Aim of the exercise ::
Once the images are set aside, print the remaining lines below exactly.

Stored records
- - -

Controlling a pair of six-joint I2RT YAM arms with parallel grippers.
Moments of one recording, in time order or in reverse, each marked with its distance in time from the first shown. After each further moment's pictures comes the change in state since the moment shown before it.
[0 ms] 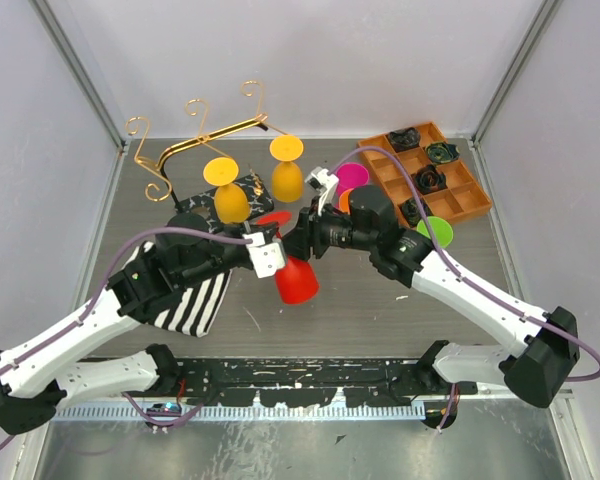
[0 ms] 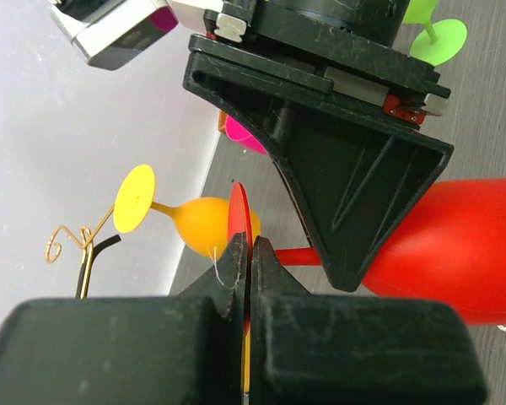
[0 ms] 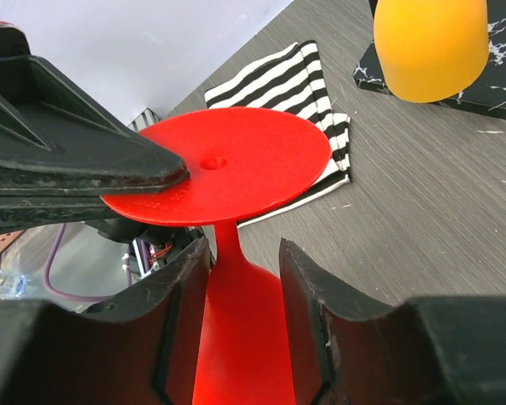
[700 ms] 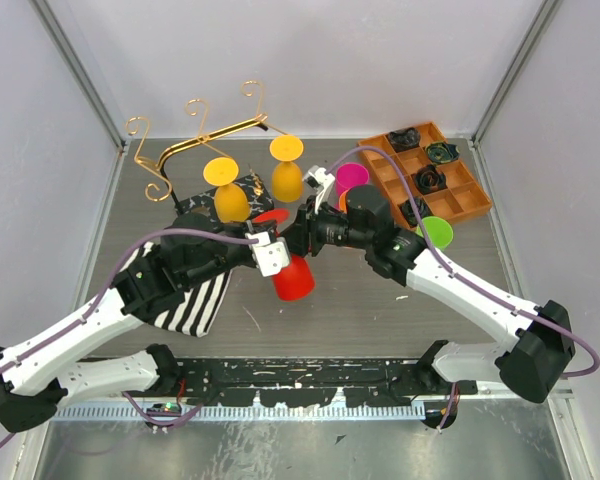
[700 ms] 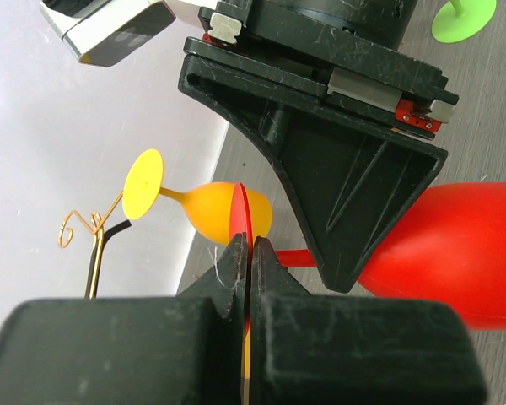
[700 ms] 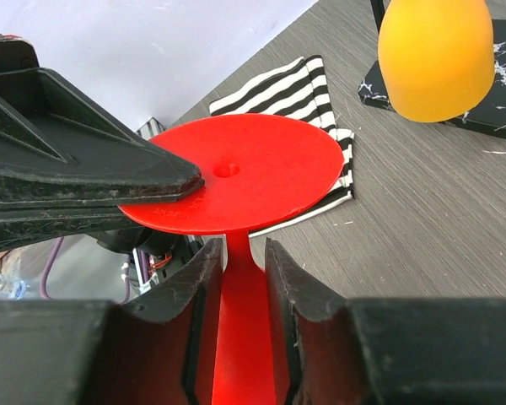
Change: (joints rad) left arm -0.006 0.014 0.000 -0.002 -0.068 0.033; right arm 0.000 0.035 -0.024 0.095 -0.024 0.008
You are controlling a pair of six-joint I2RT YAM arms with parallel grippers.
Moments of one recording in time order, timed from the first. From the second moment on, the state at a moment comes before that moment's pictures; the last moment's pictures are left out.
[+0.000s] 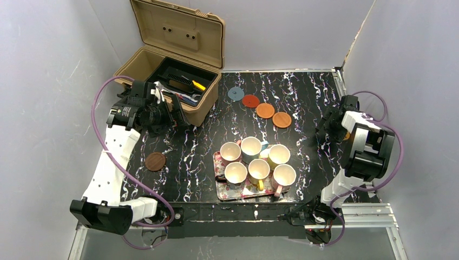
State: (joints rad) left arm -0.19 1.20 1.44 -1.17 0.17 -0.51; right arm -0.28 1.74 1.06 -0.44 -0.06 0.29
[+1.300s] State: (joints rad) left arm -0.20 0.80 1.16 -1.08 0.10 -0.54; right arm -0.44 1.51 1.06 -0.55 -0.14 0.29
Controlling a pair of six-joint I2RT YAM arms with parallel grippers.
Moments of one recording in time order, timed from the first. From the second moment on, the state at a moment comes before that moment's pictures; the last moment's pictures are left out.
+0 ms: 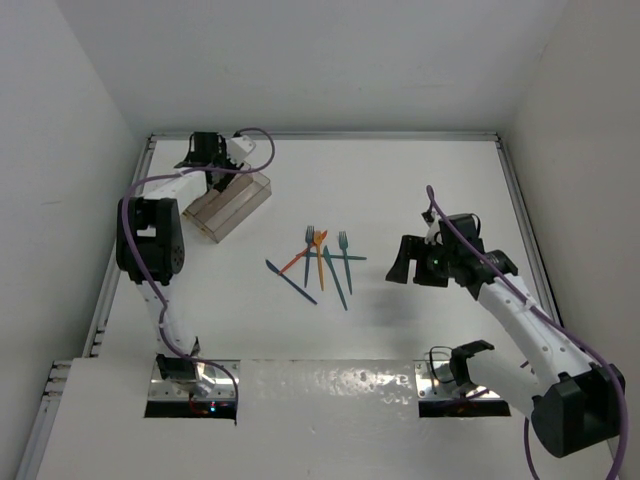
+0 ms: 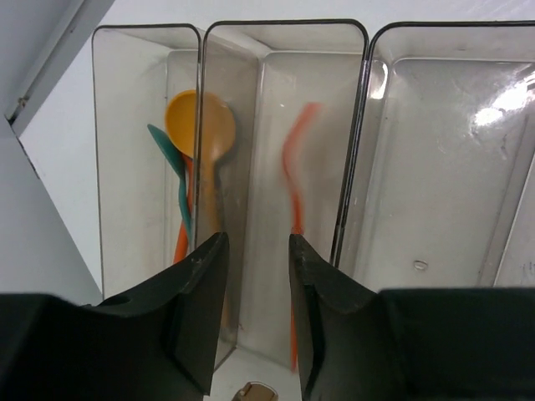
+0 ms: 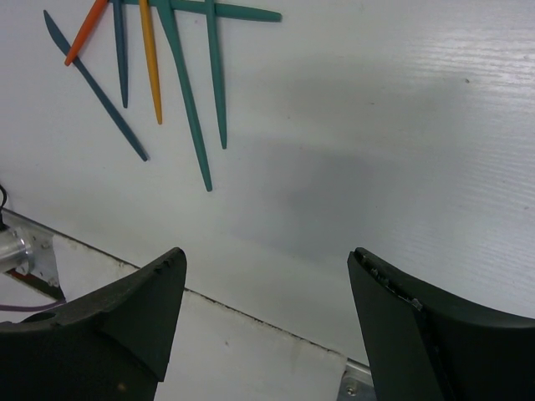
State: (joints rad) left arm -0.03 2.00 1.46 -0.23 0.01 0.69; right arm 0.27 0.98 0.67 -0.63 -0.29 0.39
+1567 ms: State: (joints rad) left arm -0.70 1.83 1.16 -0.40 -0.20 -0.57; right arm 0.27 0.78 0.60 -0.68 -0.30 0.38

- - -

Written reply ::
Controlling a pair of six-joint I2RT YAM arms with parallel grippers.
Moments of one recording, in time order or in reverse, each marked with its distance in time from the first shown. After each further moment's pictures comes the change in state since the moment shown before it.
[0 ms] 
[0 ms] 
[0 ms] 
[700 ms] 
[700 ms] 
[700 ms] 
Change: (joints rad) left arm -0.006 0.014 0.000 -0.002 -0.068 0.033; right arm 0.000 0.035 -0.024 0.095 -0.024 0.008
You are controlling a pair of six-joint I2RT YAM arms with parallel grippers.
Moments of one recording in time order, timed from the first. From the second moment on, the state at a moment comes before that moment's pictures; the last moment's pictures are left out.
[+0.000s] 
State: (joints rad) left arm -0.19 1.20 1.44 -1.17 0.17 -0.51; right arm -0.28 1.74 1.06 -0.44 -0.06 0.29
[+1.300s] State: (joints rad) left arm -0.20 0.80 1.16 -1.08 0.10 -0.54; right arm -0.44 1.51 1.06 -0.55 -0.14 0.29
Controlling a pair of six-joint I2RT YAM arms with parallel grippers.
Moments of one recording in time order, timed from the first. From the second moment on, the state at a moment comes before that moment's pictures; the last moment's pictures are left out.
+0 ms: 
+0 ms: 
+0 ms: 
State: (joints rad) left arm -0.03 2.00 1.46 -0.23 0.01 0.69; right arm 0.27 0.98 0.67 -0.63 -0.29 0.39
+1567 ms: State: (joints rad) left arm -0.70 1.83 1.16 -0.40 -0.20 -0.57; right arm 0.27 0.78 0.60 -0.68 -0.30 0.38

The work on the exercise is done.